Data excerpts:
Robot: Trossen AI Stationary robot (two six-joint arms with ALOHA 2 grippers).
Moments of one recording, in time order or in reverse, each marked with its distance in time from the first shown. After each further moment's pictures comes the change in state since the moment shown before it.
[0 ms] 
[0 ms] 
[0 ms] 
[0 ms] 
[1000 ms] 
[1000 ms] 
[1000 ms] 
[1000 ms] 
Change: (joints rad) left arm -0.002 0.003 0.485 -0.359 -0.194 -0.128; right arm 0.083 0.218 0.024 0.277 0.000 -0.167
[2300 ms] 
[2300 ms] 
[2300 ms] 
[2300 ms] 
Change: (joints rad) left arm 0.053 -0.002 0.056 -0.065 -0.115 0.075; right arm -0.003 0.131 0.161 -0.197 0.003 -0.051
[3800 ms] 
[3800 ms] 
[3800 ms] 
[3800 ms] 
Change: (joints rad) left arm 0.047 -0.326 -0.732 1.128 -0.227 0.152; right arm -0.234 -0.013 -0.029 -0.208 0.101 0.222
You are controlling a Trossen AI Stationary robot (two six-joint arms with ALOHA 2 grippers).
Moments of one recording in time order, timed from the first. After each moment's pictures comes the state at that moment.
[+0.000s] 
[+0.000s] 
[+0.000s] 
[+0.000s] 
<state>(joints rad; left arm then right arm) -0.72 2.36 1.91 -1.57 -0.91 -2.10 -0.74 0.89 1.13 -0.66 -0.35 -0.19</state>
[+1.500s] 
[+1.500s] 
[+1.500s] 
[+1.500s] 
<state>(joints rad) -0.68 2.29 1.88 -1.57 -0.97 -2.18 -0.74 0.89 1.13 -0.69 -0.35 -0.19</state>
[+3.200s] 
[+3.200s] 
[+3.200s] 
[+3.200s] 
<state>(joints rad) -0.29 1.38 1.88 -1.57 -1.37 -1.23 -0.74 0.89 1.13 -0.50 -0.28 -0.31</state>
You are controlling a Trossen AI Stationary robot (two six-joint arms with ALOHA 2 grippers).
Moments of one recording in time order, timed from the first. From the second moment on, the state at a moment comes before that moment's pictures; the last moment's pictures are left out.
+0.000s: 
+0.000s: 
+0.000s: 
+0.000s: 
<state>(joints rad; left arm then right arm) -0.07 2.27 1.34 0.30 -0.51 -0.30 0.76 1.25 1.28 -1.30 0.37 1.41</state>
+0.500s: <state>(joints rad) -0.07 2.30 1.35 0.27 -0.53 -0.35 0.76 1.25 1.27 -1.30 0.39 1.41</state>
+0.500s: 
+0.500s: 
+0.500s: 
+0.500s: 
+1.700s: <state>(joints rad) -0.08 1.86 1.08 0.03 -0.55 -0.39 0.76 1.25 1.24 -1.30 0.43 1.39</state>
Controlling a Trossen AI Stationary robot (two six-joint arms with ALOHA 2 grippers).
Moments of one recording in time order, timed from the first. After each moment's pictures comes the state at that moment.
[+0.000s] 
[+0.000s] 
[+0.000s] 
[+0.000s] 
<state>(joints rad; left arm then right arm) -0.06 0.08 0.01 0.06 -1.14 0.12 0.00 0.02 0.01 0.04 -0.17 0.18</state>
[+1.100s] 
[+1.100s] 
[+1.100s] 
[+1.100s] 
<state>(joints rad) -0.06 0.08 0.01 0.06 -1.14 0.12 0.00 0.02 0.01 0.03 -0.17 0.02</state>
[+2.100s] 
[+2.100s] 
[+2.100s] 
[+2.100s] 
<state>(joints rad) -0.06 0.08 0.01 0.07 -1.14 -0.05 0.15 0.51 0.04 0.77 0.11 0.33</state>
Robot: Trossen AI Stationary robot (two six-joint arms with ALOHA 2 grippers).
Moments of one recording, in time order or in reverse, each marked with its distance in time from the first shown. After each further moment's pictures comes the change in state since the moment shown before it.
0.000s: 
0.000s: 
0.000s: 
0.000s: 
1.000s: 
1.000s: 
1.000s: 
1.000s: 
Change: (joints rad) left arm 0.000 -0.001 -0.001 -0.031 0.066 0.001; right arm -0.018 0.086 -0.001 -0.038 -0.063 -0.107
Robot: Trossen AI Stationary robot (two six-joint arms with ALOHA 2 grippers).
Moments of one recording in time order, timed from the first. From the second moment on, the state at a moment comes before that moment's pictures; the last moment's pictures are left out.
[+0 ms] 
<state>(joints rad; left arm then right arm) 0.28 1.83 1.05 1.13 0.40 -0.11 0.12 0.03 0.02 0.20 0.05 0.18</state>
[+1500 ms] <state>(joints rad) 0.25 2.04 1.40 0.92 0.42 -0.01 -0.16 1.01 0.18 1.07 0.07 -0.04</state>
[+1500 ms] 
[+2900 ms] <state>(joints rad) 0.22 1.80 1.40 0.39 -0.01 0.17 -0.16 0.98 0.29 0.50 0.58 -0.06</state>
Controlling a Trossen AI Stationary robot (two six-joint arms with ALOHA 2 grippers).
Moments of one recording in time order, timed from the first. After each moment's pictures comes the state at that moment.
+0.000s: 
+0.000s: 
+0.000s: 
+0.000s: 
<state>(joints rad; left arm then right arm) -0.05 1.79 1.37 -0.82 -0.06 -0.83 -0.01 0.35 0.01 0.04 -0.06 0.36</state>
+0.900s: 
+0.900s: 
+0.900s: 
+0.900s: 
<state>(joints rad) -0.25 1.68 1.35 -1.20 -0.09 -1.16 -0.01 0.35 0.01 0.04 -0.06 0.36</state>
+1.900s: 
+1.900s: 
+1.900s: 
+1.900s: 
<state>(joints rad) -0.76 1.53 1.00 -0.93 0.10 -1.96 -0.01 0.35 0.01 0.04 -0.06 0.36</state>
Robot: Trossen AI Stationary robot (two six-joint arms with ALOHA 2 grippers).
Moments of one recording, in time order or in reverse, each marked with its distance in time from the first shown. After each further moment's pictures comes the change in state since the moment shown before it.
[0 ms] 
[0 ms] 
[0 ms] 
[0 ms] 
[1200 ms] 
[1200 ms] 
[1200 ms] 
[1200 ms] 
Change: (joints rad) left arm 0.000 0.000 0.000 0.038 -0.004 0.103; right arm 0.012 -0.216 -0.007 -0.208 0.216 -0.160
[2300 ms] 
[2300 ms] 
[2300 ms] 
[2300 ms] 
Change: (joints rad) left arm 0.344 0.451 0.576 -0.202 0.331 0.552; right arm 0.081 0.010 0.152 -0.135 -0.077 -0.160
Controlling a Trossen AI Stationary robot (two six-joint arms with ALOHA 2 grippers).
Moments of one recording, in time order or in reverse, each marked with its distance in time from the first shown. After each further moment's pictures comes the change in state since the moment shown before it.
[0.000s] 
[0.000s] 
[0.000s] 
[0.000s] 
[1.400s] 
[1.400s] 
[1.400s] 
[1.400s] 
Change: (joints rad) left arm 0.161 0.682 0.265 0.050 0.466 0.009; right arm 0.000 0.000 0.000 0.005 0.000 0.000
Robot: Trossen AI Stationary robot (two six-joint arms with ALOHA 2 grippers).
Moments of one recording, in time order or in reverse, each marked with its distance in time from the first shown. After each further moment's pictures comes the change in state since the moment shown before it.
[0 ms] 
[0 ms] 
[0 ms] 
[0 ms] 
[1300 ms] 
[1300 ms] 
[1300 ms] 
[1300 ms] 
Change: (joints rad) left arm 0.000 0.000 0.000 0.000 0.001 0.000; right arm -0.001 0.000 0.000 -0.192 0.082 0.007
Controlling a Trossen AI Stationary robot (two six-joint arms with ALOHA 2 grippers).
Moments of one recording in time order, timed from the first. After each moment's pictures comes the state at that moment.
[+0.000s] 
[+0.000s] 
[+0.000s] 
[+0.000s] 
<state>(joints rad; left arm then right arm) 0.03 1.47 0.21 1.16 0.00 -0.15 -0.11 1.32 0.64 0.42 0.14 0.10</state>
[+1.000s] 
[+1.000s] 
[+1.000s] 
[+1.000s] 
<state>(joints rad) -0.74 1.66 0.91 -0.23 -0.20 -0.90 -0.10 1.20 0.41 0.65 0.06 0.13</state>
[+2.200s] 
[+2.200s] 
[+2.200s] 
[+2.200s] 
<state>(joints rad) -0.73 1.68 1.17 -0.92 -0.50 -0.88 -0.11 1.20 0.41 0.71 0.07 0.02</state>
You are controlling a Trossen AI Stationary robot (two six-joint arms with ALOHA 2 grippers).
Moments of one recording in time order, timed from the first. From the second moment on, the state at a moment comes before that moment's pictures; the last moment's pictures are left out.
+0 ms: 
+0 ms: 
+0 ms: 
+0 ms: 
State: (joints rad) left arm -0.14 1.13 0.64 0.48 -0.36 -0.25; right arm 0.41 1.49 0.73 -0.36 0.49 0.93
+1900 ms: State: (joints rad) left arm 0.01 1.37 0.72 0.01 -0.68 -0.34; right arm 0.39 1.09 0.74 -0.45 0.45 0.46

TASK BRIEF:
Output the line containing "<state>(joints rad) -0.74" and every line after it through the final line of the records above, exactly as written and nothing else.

RESULT OF THIS EXERCISE:
<state>(joints rad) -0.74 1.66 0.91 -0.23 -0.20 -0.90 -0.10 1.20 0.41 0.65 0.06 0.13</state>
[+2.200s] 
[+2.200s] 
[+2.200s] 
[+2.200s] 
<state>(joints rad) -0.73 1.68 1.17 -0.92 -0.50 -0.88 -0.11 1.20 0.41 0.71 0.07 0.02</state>
You are controlling a Trossen AI Stationary robot (two six-joint arms with ALOHA 2 grippers).
Moments of one recording in time order, timed from the first. From the second moment on, the state at a moment comes before that moment's pictures; the last moment's pictures are left out.
+0 ms: 
+0 ms: 
+0 ms: 
+0 ms: 
State: (joints rad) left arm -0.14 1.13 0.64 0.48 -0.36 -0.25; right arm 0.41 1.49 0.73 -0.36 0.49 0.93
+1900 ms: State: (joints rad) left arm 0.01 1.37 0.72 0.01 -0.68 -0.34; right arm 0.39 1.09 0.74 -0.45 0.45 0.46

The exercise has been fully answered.